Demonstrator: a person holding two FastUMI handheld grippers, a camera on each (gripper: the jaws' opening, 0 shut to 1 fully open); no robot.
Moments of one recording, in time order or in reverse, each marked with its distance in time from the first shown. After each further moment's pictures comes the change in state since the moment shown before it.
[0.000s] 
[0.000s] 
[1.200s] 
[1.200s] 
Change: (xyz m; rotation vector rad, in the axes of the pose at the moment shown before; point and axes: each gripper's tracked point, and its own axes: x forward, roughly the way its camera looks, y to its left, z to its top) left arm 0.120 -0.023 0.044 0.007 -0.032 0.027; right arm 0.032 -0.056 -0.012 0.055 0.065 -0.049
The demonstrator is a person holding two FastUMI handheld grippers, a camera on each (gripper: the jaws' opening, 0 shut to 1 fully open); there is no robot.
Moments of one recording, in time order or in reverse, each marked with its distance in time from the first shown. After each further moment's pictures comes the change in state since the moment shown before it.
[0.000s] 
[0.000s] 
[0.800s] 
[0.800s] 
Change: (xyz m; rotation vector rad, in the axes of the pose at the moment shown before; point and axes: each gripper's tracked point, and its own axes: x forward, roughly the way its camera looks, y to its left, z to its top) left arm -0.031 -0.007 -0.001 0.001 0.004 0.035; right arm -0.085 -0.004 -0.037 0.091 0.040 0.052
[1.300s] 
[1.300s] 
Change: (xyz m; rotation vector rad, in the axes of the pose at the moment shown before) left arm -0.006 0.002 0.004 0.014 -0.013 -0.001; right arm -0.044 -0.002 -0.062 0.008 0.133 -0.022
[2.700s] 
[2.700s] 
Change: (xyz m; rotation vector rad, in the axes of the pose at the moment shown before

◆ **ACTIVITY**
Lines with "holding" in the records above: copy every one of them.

◆ **TASK OUTPUT**
Demonstrator: a person holding two FastUMI handheld grippers, a camera on each (gripper: the jaws' opening, 0 shut to 1 fully open); no robot.
The demonstrator is a person holding two FastUMI handheld grippers, a camera on each (gripper: the jaws' opening, 0 shut to 1 fully open); there is no robot.

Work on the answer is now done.